In the event that its other insurance clause does not prevail, Auto-Owners next invokes the provisions of sec. 893.80(3), Stats., providing a cap of $50,000 on liability of government bodies and their agents and employees. Auto-Owners suggests that Ehrhard's exposure as a school district agent is so restricted, and therefore its liability coverage is similarly limited. In response, Employers points to the School or Church Bus Endorsement in the Auto-Owners policy: "If your automobile is used as a school bus, we further agree . . . We will not take advantage of any defense other than would be valid and legal if you were an individual or private corporation." (Emphasis added.)

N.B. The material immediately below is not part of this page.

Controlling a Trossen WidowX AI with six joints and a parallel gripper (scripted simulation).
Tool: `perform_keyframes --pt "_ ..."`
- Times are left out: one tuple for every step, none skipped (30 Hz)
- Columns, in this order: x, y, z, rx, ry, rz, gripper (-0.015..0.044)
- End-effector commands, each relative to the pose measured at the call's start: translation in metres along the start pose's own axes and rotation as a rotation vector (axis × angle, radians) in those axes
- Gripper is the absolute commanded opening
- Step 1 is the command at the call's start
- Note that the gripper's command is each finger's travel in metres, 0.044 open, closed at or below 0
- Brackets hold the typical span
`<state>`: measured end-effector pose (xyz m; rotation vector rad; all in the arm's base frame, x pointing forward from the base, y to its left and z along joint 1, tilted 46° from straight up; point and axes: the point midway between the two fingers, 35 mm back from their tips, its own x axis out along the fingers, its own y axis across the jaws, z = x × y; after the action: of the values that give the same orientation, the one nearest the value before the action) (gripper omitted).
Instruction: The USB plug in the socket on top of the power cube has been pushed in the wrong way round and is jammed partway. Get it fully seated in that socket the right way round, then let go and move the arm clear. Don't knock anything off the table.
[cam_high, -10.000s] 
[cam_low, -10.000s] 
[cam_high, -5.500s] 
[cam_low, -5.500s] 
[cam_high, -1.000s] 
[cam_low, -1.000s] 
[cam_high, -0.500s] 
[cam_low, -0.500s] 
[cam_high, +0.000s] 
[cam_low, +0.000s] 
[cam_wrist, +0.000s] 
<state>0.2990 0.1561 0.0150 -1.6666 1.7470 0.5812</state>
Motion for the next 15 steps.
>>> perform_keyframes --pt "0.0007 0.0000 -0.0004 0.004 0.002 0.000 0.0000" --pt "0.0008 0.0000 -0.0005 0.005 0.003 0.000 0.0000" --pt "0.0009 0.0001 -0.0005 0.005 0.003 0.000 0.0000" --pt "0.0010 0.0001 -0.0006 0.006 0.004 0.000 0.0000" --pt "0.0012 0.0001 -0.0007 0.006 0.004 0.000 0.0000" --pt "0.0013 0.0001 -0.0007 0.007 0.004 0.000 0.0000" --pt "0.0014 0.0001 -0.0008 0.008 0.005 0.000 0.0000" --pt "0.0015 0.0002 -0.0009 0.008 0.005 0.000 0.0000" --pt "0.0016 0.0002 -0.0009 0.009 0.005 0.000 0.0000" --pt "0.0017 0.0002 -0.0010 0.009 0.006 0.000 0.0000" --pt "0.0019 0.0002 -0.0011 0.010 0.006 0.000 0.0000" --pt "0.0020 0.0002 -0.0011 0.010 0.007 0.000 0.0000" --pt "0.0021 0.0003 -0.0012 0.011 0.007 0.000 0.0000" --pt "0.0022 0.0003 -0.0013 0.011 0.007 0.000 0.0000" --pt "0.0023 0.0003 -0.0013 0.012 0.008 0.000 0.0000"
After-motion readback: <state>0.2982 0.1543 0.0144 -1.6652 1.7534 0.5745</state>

Auto-Owners maintains that this waiver of certain defenses is merely a uniform endorsement form designed for use in diverse localities, including Wisconsin, where governmental or charitable corporations have partial or total immunity. It argues that the policy waives the defense as to these non-private corporations, but otherwise reserves defenses. Auto-Owners in effect equates "individual" with "natural person" and argues that Ehrhardt, even though a government agent, is a natural person. Auto-Owners' suggestion is a reasonable way to define an individual. It is also reasonable, however, to read the reference to "individual" as a means to distinguish a person acting in his individual capacity, that is, independently from a person acting as an agent, servant or employee. This latter reading is consistent with the definition of "individual" found in the dictionary: "A single or particular being . . . as . . . a particular being . . . as distinguished from a class . . .." Webster's Third New Int'l Dictionary 1152 (1976).
This alternative reading is also consistent with the general intent of the school bus endorsement waiver, that is, to forego the immunity accorded to the government. It is anomalous to waive the immunity as to the governmental unit but retain it as to its agents or employees through whom it must act, and who are ordinarily named co-defendants in tort actions.
In the event of an ambiguity, the language of a policy should be construed against the insurance company that drafted the policy. Stanhope v. Brown City., 90 Wis.2d 823, 849, 280 N.W.2d 711, 722 (1979). The test of coverage is what a reasonable person in the insured's position would believe to be covered. Gross v. Lloyds of London Ins. Co., 121 Wis.2d 78, 87, 358 N.W.2d 266, 271 (1984). We construe the term "individual" to exclude only those acting independently and not as a government agent. Auto-Owners has therefore waived any defense provided by sec. 893.80(3), Stats. Because we so decide, it is unnecessary to address Employers' other arguments concerning the inapplicability of that statute.
By the Court. — Judgment reversed and cause remanded with directions.